Cynthia Stimple’s book shows that there were no less than three different signing opportunities with Emirates that could have given fantastic publicity to SAA: However, all three had to be cancelled because of Myeni's failure to just sign the deal’s Memorandum of Understanding (MoU) off.
The first attempt was on 5 May 2015 at the Arabian Travel Market in Dubai where Myeni was to meet Sir Tim Clark, the CEO of Emirates and Sheik Ahmed bin Saeed Al Maktoum, Chairman of the airline. Yet at the last minute she called in sick and then sent a letter to Al Maktoum stating that pressing commitments and unforeseen circumstances prevented her from attending the signing.

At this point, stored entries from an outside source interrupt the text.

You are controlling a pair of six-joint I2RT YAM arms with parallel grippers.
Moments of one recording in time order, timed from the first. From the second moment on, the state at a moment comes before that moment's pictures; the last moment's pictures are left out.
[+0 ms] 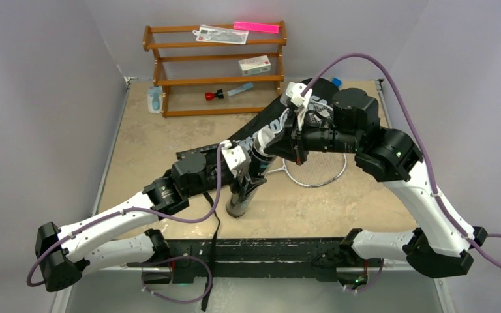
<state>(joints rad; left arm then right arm) -0.96 0.96 0.78 0.07 0.17 0.04 0.80 1.19 1.70 -0.86 -0.47 0.03</state>
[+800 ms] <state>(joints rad) -0.96 0.96 0.78 0.07 0.28 0.09 0.80 1.22 1.85 -1.09 -0.46 0.02</state>
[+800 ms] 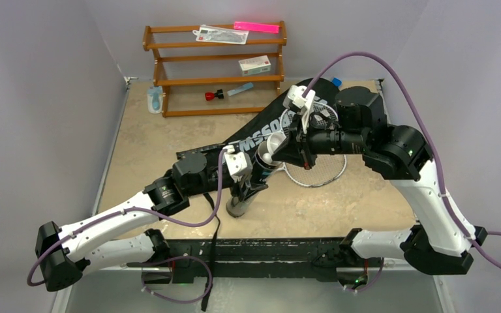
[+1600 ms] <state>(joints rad) -0.96 0.99 0.78 0.10 0.31 0.10 0.80 1.23 1.86 -1.14 -0.48 0.02</state>
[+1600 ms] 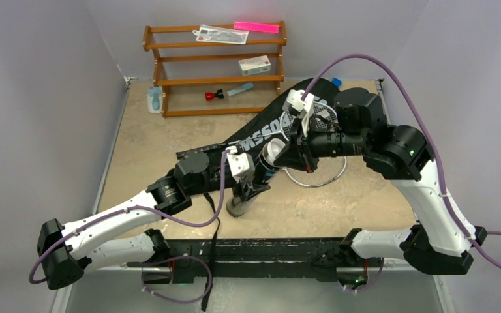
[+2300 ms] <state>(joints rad) -0.96 0.99 0.78 0.10 0.33 0.11 0.80 1.24 1.89 -1.17 -0.49 0.03</state>
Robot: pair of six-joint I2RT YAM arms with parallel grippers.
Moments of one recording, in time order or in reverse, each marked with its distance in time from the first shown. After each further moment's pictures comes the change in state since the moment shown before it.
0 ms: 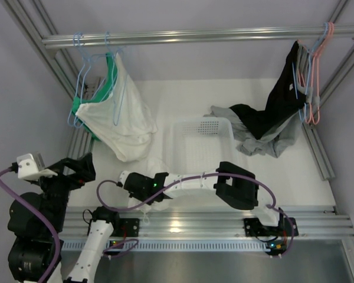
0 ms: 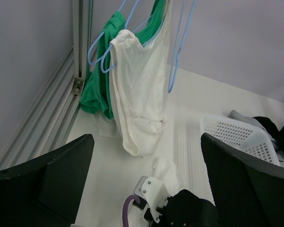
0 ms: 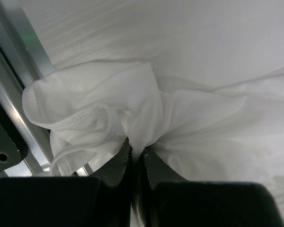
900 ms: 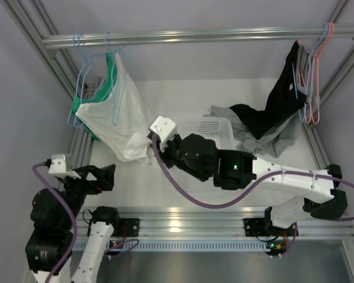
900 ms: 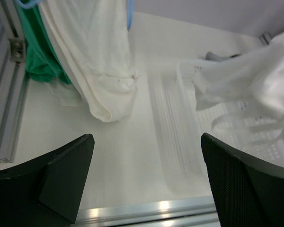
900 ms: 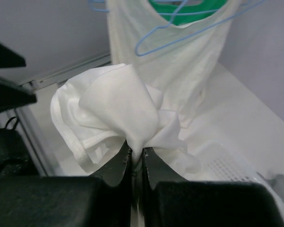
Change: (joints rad) left arm 0.000 -0.121 -0.220 0.000 0.222 0.014; right arm 0.030 -0.734 -0.065 0.142 0.293 -0.189
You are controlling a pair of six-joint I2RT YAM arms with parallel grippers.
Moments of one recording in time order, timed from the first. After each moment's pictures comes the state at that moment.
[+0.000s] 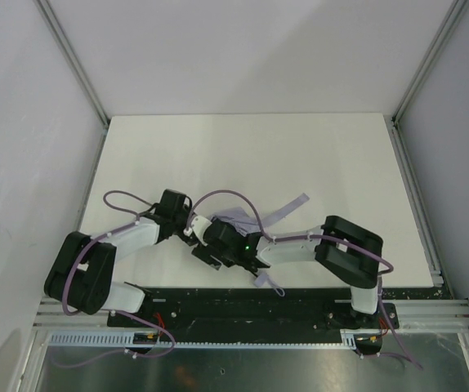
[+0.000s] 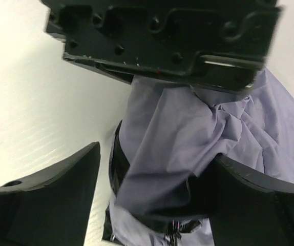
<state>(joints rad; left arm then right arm) -0.37 1.38 0.56 -0.21 0.18 -1.19 1.21 1.85 1.07 0.06 0.21 -0.02</state>
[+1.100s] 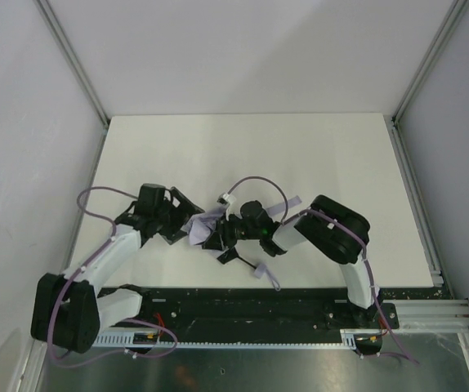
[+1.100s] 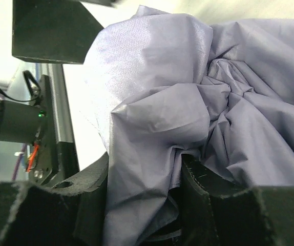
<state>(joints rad) -0.27 1.15 0.62 -0.37 0.17 -1.08 0.93 2.07 0.86 0.81 -0.47 0.57</state>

It is just not acceptable to stand-up the chairperson and CEO of the largest airline in the Middle East. SAA had egg all over its face.
Then, a week later, on 12 May, Sir Tim Clark visited Cape Town and personally invited Myeni to a meeting to sign the MoU. But once again she stood him up. The third occasion was at the Paris Air Show where Nico Bezuidenhout tells me she phoned him at midnight on the night before the signing and threatened that Nico and his wife Glynnis (who also worked for SAA) should not return to South Africa if the MoU was signed. In his long history in the Middle East, with its common practice of political meddling in business, Tim Clarke had seen this movie before and expressed his sympathy to Bezuidenhout. But after three attempts, Tim Clark told Bezuidenhout that the deal was off the table.
It is hard to understand why Myeni was so intent on sabotaging this lifesaving deal for SAA. In the absence of any other reason, I can only assume it was pure childish spite on Myeni’s part, as she didn’t want Bezuidenhout to succeed and was prepared to sacrifice the entire airline to that poisonous end.